Example 58 reflects this issue too; and clearly it is a good idea to comment the extra ArgDef that notes the debug-only purpose of that extra ArgDef, stating that client code should not pass a value for that argument.
01
02 // -- Example 58 -------------------------------------------------------------
03
04 function someFunc (StackOffset)
05 {
06 // Assume that we always perform a test here, irrespective of whether
07 // or not a ValidationDef has been applied to method_A, and that this
08 // function uses throwException to report problems. Assume from there,
09 // that this function has discovered some exceptional condition.
10
11 throwException ("BigBadException", "Run-time monstrosity discovered - run for the hills.", ++StackOffset);
12
13 }
14
15 var MyObj =
16 {
17 method_A : function (Arg_A, Arg_B, Arg_C, StackOffset)
18 {
19 StackOffset = (StackOffset || 0) + 1;
20
21 someFunc (StackOffset);
22
23 }
24
25 };
26
27 var ArgInjectingValidationDef =
28 {
29 CallDef :
20 [
31 { }, // We do not care, for the purpose of this demonstration, what
32 { }, // the types and values of the first three arguments are, so we
33 { }, // just say that some kind of non-null, defined argument is
34 // required in each place.
35 {
36 AllowClasses : ["NumberLiteral"], // But here we allow for the injected argument.
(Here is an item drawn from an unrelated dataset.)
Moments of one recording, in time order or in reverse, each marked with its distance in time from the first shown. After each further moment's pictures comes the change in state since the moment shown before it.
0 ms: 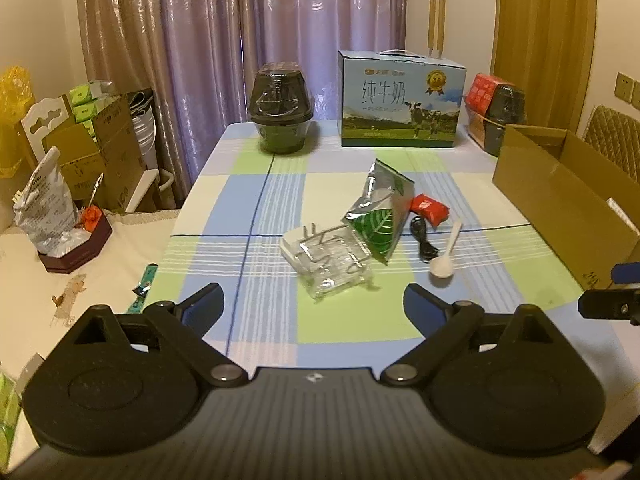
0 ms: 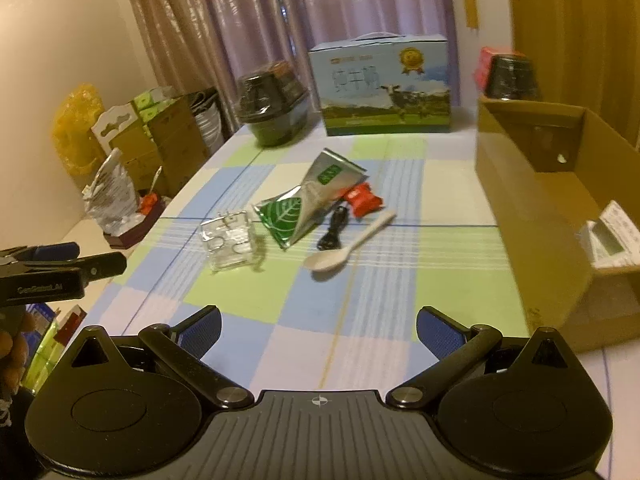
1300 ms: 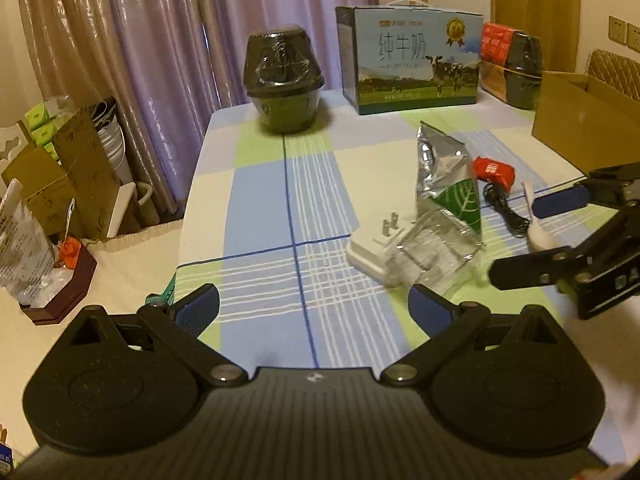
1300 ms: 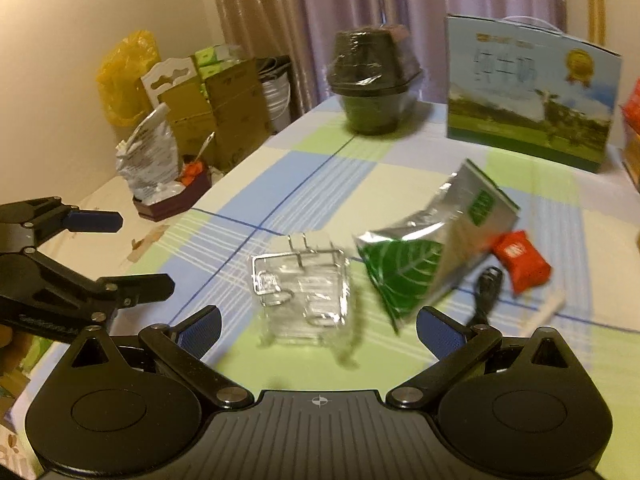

37 NeverUndefined : false,
38 NeverZero : true,
39 NeverNegative : true,
40 NeverFractional : true
41 }
42
43 ],
44
45 preValidator : function (Arguments) // We must inject a stack-offset of 1 because the presence of
46 { // the AJS proxy-function between method_A and the second
47 Arguments.length = 4; // call-point below adds an extra function to the call chain.
48 Arguments[3] = 1; // Note that we do not increment arguments.length, but set it
49 } // explicitly to 4. This is because we cannot guarantee that
50 // the caller provided arguments in all three preceding-places.
51 };
52
53 try
54 {
55 MyObj.method_A (42, "Forty-Two", 4.2424242); // Here, at line 55, someFunc is only one stage away in the call
56 } // chain...
57
58 catch (E) { console.log (E.name + ": " + E.message); }
59
60 AJS_Validator.applyValidationDef (MyObj, ArgInjectingValidationDef, "MyObj");
61
62 try
63 {
64 MyObj.method_A (42, "Forty-Two", 4.2424242); // ...But here at line 64, it is now two stages away in the call
65 } // chain. Nevertheless, injecting a stack-offset argument ensures
66 // that the line-number of the call is reported correctly.
67 catch (E) { console.log (E.name + ": " + E.message); }
68
69
70
-- Output --------------------------------------------------------------------
BigBadException: Run-time monstrosity discovered - run for the hills. Exception occurred during
execution of Example_58 at line: 55 in: Example_58.js.
BigBadException: Run-time monstrosity discovered - run for the hills. Exception occurred during
execution of Example_58 at line: 64 in: Example_58.js.